§ **GIVEN RECORDS**
• • • • • • •

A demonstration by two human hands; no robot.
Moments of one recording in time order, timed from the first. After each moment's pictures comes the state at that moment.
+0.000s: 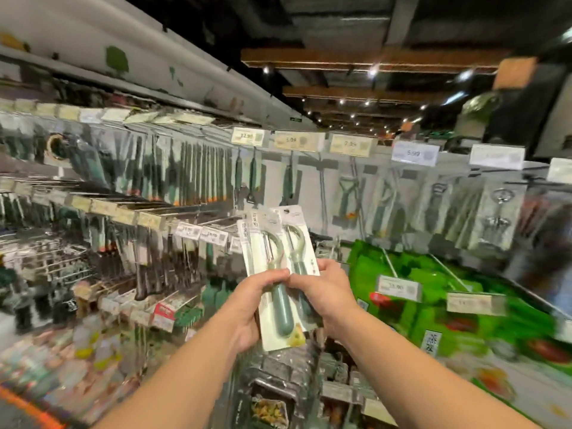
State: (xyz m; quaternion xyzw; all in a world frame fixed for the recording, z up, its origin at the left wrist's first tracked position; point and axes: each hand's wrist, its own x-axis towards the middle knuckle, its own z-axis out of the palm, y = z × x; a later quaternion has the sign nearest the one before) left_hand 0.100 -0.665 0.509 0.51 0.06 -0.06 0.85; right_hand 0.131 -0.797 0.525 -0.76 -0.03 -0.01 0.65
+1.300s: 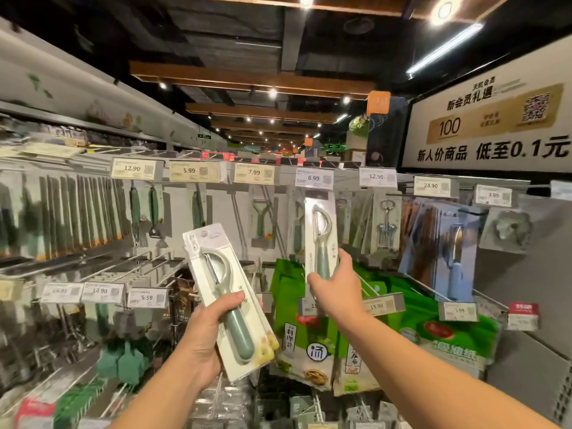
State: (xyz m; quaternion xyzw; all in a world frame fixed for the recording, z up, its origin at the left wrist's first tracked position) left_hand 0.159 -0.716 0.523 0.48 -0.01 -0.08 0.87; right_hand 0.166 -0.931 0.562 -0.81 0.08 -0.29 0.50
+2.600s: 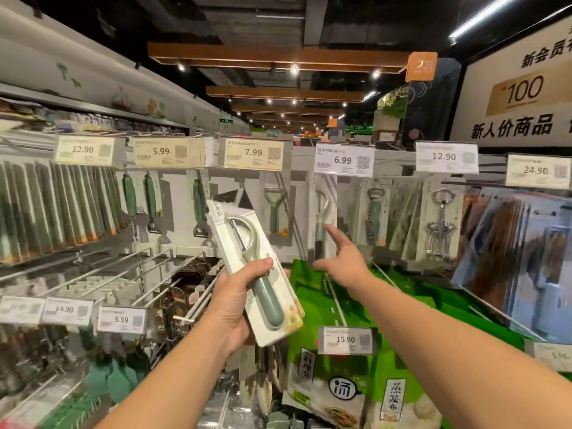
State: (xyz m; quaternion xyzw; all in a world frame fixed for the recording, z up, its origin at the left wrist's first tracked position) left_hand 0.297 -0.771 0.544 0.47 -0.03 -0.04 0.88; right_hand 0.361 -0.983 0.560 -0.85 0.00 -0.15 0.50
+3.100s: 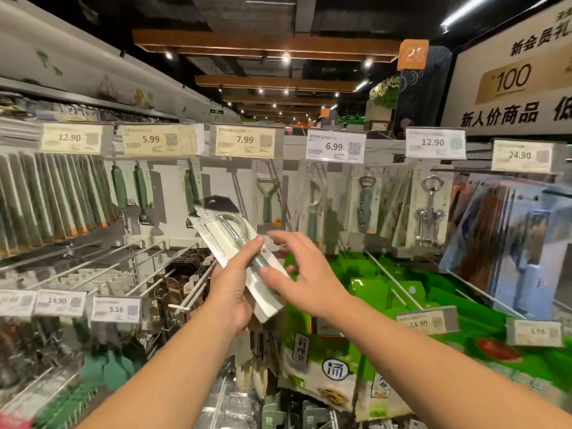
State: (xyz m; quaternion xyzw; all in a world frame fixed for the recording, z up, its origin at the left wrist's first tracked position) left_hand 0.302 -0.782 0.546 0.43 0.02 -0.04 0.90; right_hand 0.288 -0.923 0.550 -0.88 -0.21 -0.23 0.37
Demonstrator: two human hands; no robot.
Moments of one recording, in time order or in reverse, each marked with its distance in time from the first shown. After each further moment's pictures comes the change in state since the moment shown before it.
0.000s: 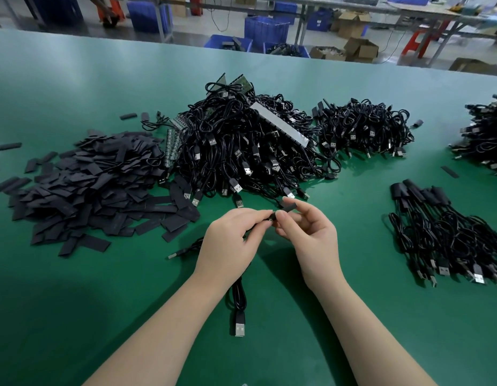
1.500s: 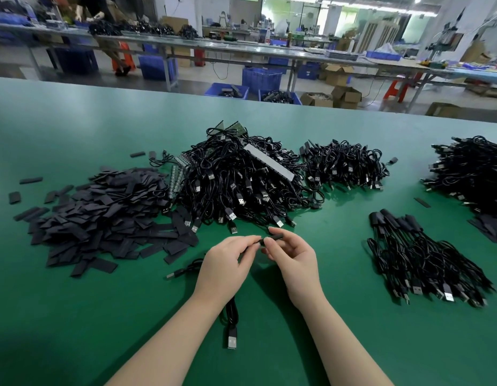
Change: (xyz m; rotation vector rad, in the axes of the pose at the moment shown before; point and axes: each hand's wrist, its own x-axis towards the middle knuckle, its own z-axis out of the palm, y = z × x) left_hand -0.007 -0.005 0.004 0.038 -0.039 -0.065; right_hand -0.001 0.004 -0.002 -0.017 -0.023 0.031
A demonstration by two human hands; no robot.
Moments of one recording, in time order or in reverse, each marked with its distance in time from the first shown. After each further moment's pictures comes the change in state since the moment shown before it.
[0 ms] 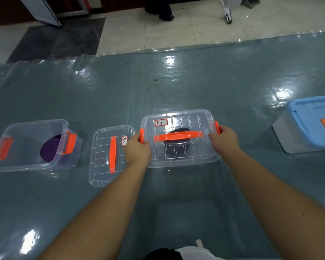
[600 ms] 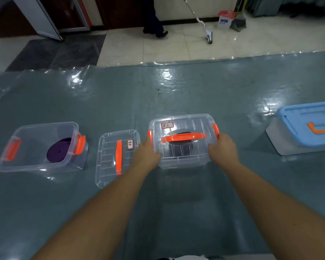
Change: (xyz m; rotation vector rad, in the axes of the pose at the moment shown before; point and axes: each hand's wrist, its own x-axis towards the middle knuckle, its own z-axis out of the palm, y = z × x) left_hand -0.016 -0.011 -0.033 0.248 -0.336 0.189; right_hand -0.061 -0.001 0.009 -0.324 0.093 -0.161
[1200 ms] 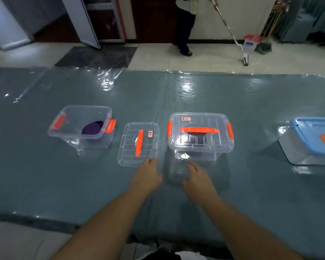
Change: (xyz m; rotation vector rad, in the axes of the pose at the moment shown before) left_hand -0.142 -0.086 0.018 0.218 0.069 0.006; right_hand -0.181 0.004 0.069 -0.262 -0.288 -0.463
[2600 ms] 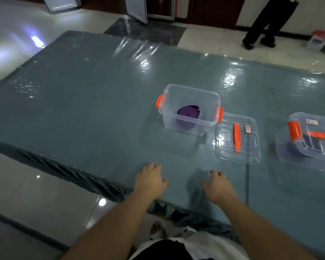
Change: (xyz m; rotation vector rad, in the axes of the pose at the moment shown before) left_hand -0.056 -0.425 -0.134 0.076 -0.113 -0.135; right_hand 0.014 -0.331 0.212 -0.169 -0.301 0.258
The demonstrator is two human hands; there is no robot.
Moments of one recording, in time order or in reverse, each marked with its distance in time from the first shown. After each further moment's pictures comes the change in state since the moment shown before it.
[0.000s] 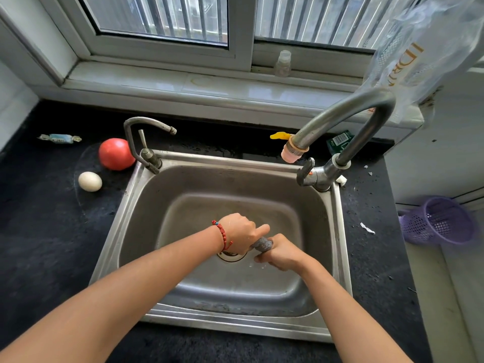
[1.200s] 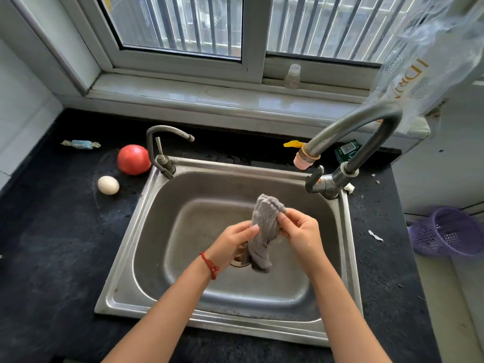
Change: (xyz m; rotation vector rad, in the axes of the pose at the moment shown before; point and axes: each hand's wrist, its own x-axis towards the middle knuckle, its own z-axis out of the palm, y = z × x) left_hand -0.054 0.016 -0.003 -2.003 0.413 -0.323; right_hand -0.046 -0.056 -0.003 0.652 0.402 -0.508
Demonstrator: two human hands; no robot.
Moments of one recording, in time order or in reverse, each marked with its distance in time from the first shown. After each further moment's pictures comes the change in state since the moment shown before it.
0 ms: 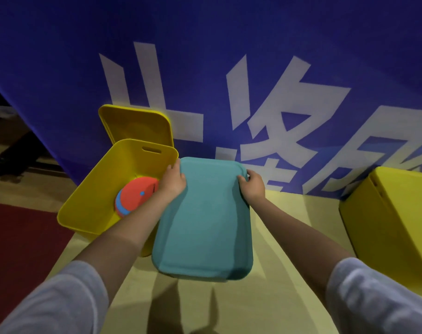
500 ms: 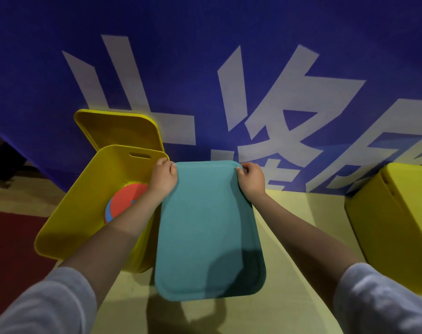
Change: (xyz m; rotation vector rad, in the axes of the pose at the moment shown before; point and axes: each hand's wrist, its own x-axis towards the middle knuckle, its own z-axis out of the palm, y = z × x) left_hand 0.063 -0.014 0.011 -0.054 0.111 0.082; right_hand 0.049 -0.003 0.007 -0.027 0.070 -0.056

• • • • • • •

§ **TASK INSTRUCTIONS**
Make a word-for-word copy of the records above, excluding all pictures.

§ **FINAL ANSWER**
A demonstration by two human hands; no robot.
Moments of one recording in time order, timed from the first. After each moment's pictures comes the state at that moment.
+0.000s: 
State: (xyz m; quaternion xyzw; all in a world frame fixed for the recording, z up, its origin at the left wrist's first tracked position; point and axes: each hand's wrist, its own x-axis towards the middle knuckle, its own z-axis out of the palm, y = z × x; a later quaternion has the sign nearest the one before) left_hand 0.100 -0.665 0.509 0.51 0.06 -0.06 0.85; right_hand 0.131 -0.797 0.525 -0.76 -0.03 -0.01 0.65
+1.300s: 
State: (xyz m; quaternion xyzw; all in a world frame fixed for the recording, z up, its origin at the left wrist's first tracked position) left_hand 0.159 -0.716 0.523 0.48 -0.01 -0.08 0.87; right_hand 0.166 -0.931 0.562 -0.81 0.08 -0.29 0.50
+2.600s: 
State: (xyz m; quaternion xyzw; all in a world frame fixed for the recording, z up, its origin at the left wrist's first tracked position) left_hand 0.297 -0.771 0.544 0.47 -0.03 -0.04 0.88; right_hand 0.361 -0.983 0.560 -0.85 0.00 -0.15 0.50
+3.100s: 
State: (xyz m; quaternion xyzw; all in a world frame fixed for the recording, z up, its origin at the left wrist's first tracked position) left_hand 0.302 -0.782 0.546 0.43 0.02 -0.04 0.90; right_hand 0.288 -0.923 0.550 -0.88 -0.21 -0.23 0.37
Demonstrator: two human hands; no robot.
Moments of one recording, in time order or in reverse, each marked with its distance in time from the first shown. After each further moment's pictures comes the change in state since the moment shown before it.
0.000s: 
1.500s: 
Change: (xyz m; rotation vector rad, in the axes of the pose at the moment shown before; point and axes: each hand's wrist, its own x-axis towards the middle knuckle, its own z-axis out of the palm, y = z × x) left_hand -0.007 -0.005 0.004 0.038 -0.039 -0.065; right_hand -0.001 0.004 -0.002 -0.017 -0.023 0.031
A demonstration by two human hands; no robot.
Moments of one recording, in time order or in reverse, each marked with its distance in time from the first shown. After each further moment's pictures comes the change in state since the moment shown before it.
[0 ms] 
[600 ms] 
Change: (xyz m; rotation vector rad, in the axes of the pose at the moment shown before; point and axes: each hand's wrist, its own x-axis towards the middle knuckle, its own z-axis out of the palm, y = z × x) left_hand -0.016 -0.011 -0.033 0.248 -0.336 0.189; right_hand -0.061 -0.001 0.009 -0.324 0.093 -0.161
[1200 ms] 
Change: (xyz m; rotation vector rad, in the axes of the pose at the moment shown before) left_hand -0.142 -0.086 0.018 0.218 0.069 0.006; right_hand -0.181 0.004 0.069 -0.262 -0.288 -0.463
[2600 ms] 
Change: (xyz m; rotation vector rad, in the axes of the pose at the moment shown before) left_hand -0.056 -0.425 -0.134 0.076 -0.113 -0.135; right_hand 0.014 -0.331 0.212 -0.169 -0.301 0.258
The demonstrator is two human hands; there is no robot.
Moments of one recording, in time order or in reverse, each marked with its distance in time from the first shown. After each further moment's pictures comes the change in state since the moment shown before it.
[0.000s] 
[1.200s] 
Change: (xyz m; rotation vector rad, in the axes of the pose at the moment shown before; point and axes: each hand's wrist, its own x-axis towards the middle knuckle, its own z-axis out of the palm, y = z × x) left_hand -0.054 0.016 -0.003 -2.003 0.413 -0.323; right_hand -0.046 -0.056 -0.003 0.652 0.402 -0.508
Demonstrator: two human hands; no robot.
Moments of one recording, in time order or in reverse, each marked with its distance in time from the first shown. After each further moment's pictures comes the change in state since the moment shown before it.
0 ms: 
500 ms: 
Change: (xyz m; rotation vector rad, in the axes of the pose at the moment shown before; point and axes: each hand's wrist, its own x-axis towards the middle knuckle, its own z-axis out of the palm, y = z × x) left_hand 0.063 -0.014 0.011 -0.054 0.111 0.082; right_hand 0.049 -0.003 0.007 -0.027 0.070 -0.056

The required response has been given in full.